**TASK TO COMPLETE:**
Quote only the span from the first line of the entries to the line containing "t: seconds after", both ends kept. Leave every picture out.

**DATA FOR THIS EXERCISE:**
•••

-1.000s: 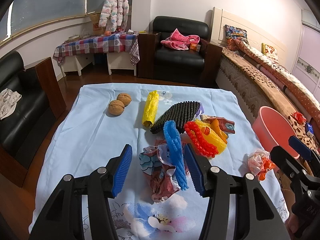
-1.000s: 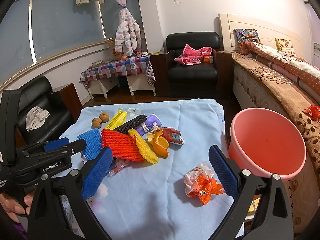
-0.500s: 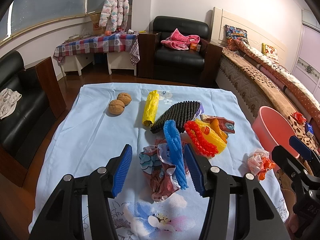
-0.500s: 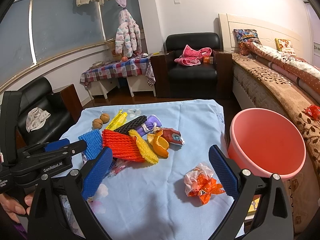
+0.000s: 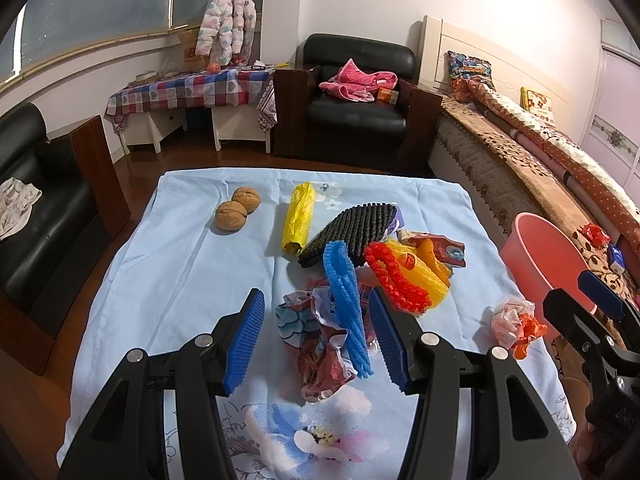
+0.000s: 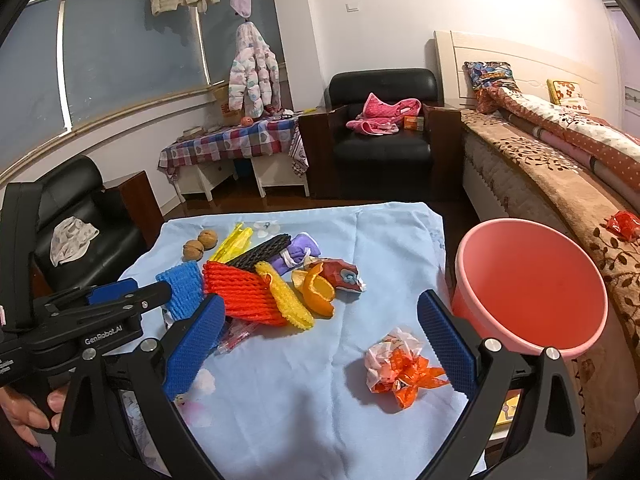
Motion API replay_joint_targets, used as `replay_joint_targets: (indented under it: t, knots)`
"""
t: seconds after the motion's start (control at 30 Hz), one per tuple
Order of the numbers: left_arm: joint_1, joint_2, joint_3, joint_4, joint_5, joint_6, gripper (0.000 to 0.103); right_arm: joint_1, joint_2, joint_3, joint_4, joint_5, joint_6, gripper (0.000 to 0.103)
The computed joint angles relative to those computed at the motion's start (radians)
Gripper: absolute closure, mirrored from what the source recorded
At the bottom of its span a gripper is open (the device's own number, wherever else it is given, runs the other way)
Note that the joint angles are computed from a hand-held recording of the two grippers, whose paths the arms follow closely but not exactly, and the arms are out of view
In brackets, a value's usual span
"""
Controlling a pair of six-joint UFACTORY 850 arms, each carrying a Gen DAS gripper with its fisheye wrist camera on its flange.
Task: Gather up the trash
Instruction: 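Move the right tool toward the orange-white candy wrapper on the cloth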
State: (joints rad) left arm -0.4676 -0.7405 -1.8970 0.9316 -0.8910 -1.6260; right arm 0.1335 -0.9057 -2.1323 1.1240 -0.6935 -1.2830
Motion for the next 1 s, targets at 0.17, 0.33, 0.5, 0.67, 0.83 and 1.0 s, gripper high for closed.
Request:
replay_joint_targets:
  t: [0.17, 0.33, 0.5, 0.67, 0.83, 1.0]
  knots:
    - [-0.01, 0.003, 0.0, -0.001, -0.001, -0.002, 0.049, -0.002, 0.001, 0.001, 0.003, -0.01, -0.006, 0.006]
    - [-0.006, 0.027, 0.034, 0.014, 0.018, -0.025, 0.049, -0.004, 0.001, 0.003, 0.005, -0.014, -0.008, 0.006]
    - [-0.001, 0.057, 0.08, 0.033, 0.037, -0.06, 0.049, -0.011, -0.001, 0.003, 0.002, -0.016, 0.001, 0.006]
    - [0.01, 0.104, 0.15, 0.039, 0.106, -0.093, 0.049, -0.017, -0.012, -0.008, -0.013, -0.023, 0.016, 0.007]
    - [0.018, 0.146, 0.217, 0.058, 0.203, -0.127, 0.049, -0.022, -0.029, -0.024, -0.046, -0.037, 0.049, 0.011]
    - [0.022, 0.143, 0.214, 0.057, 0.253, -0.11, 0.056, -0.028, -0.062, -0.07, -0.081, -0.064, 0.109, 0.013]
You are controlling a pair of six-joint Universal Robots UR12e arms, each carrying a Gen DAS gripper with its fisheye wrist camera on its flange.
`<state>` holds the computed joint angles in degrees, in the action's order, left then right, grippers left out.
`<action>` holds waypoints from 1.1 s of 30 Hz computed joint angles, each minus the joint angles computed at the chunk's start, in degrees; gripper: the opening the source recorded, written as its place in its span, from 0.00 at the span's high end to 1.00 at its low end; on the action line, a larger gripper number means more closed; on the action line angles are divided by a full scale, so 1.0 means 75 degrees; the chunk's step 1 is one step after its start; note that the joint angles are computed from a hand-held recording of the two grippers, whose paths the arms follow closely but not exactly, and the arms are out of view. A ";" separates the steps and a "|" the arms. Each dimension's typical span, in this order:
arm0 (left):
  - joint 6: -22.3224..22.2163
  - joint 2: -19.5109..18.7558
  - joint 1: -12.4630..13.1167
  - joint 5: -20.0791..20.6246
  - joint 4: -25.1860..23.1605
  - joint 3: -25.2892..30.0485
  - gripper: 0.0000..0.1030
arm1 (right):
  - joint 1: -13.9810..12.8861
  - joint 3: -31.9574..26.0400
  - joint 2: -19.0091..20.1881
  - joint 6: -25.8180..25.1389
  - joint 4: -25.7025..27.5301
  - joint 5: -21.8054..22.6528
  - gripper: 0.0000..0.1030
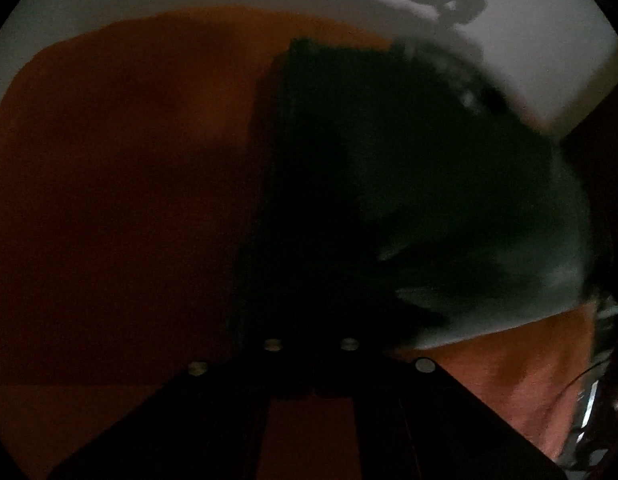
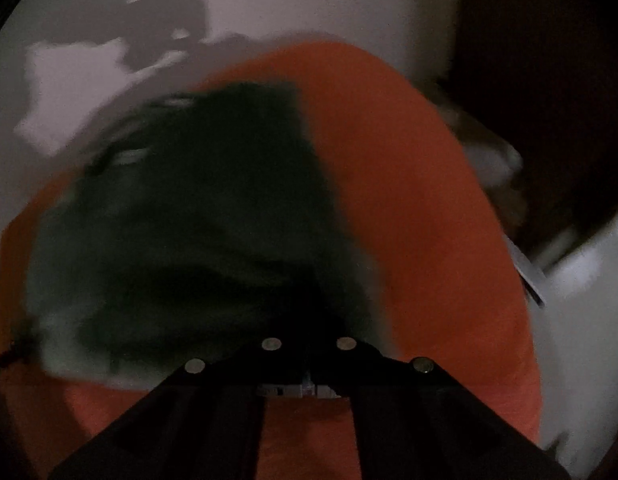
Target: Fold clothes
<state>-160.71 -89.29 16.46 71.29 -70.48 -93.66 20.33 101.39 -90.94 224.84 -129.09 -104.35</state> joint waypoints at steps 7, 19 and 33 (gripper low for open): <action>-0.0444 -0.0059 0.0001 -0.0009 -0.0221 0.0130 0.91 | 0.0413 -0.0513 0.0665 -0.0369 -0.0343 0.1003 1.00; -0.0725 -0.0105 0.0654 0.1059 -0.0982 0.0352 0.90 | 0.0110 -0.0123 0.0018 0.0299 0.0744 -0.0128 1.00; -0.0168 -0.1509 0.0338 -0.1090 -0.0469 0.1866 0.54 | 0.0528 -0.0657 0.0737 0.0706 -0.0314 0.0798 1.00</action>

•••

**TASK RESPONSE:**
-1.000s: 
-1.000s: 
-0.500s: 
-0.500s: 
+0.000s: 
+0.000s: 
Motion API replay_joint_targets, used as `replay_joint_targets: (indented under it: t, knots)`
"""
t: seconds after the motion's start (control at 30 Hz), one per tuple

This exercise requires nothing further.